An extended community list is used in a match clause of a route map. An extended community list is based on BGP extended community attribute. Two kinds of communities can be created : route-target ( RT), and site-of-origin ( SOO). The former is used to define import and export policies across the vrfs, while the latter is used to prevent routing loops between sites.

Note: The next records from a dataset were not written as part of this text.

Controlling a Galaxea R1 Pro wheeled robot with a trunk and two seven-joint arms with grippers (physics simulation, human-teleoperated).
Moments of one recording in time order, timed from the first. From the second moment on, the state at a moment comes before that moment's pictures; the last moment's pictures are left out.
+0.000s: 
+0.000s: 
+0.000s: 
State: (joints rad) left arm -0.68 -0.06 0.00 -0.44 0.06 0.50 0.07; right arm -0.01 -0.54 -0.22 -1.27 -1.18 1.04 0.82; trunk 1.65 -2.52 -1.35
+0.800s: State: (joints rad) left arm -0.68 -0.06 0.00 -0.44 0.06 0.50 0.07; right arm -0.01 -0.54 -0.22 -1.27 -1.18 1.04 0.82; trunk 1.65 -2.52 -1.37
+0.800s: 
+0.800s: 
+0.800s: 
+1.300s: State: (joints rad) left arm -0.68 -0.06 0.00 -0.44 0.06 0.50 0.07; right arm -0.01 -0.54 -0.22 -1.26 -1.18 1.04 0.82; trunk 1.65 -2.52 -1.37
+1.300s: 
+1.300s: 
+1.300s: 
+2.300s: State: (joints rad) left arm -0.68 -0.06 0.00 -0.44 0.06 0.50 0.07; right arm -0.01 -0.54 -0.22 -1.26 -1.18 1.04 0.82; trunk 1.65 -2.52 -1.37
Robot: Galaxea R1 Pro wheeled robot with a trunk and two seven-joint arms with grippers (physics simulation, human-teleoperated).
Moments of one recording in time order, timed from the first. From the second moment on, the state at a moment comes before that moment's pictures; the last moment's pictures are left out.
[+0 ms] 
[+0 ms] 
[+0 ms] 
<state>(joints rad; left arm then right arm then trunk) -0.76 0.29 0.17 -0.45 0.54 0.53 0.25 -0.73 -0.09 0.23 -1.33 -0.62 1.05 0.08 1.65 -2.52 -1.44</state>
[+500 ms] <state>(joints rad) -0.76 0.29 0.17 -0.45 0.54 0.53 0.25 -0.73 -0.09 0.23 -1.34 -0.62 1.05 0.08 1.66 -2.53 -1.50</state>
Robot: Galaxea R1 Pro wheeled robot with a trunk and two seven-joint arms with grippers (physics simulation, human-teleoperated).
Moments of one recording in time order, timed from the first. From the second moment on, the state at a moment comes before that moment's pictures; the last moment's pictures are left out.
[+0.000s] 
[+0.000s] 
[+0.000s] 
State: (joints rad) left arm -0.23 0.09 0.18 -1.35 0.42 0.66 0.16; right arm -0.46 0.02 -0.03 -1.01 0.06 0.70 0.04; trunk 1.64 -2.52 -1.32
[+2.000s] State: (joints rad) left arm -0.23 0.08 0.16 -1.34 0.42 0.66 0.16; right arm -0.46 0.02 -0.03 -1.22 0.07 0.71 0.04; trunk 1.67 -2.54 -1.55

The syntax of extended community list is:

routing bgp
  extcommunity-list NAME
    policy PRIORITY permit|deny soo|rt attr1[ soo|rt attr2[ ...]]
NAME
The community’s name.
PRIORITY
The policy priority. Lesser is the value, greater is the priority.
soo|rt attr1[ soo|rt attr2[ …]]
Extended community attribute(s) in the format: soo|rt AS2B:BBBB|AS4B:BB|AS2B:IP, where AS2B and `AS4B respectively stand for the AS 2 byte and AS 4 byte value. BBBB and BB stand for a 4 and 2 byte value, while IP stands for an IPv4 address. rt stands for the Route Target extended community.

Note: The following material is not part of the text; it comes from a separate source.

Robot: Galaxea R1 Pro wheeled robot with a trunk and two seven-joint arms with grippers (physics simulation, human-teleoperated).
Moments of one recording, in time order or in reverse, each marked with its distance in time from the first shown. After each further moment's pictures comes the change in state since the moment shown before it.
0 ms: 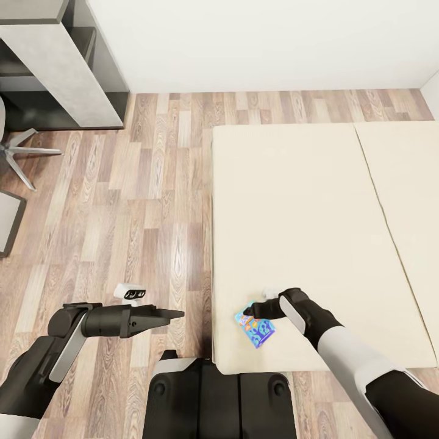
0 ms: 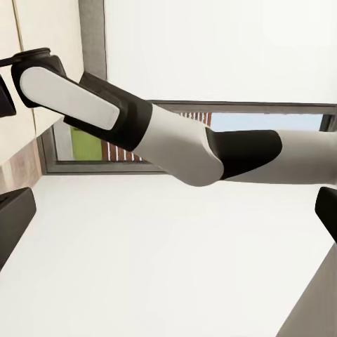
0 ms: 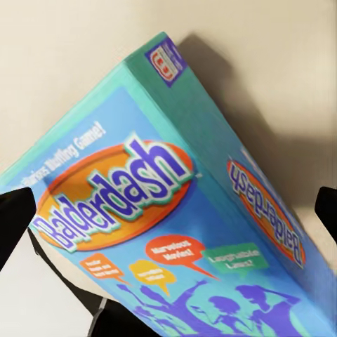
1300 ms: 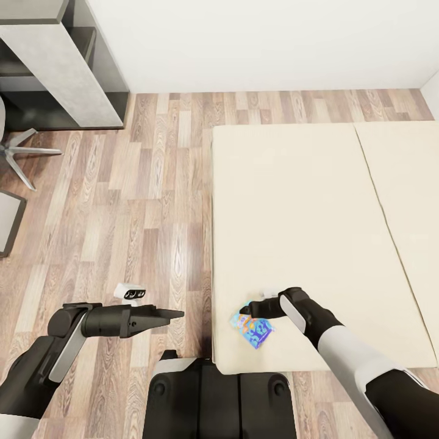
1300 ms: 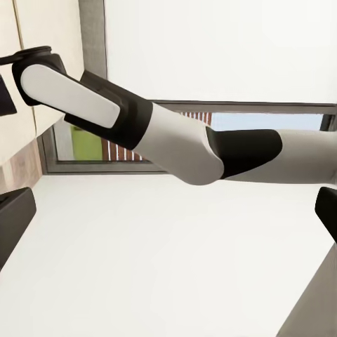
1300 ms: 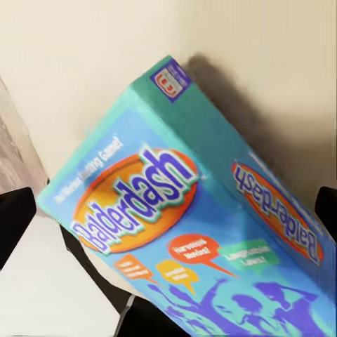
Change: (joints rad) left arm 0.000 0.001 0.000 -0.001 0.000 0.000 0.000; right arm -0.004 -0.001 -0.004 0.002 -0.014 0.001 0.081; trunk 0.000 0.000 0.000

An extended community list is used in a match clause of a route map. Like for community lists, extended community lists can be used for receiving prefixes from transit provider, that need to be appended with some extended communities tags accordingly. The syntax of extended community list usage in route-map is the following one:

routing
route-map rmap_name seq 11
match extcommunity ecom_name_1

extcommunity-list ecom_name_1 policy permit soo 65501:43
extcommunity-list ecom_name_2 policy deny rt 10.125.0.1:54

For example, the following configuration will redistribute any prefix having at least one of the extended communities soo 65501:43 or rt 10.125.0.1:54:

routing
  route-map myrmap seq 1
    match extcommunity id MYXCLIST
    ..
  bgp
    extcommunity-list MYXCLIST
      policy 1 permit soo 65501:43
      policy 2 permit rt 10.125.0.1:54

But, the following configuration will redistribute any prefix having both extended communities soo 65501:43 and rt 10.125.0.1:54:

routing
  route-map myrmap seq 1
    match extcommunity id MYXCLIST
    ..
  bgp
    extcommunity-list MYXCLIST
      policy 1 permit soo 65501:43 rt 10.125.0.1:54

BGP Authentication

BGP authentication is using MD5. This feature relies on the Operating System support for the TCP MD5 signature option as proposed in the RFC 2385. This OS option is used with the BSD-like configuration API.

The command format for BGP MD5 is as follows:

vrf main
   routing bgp
      neighbor 10.125.0.1 password my-secret

For information, when analyzing the BGP packets with the sniffer show-traffic, it is possible to verify that the option is taken into account.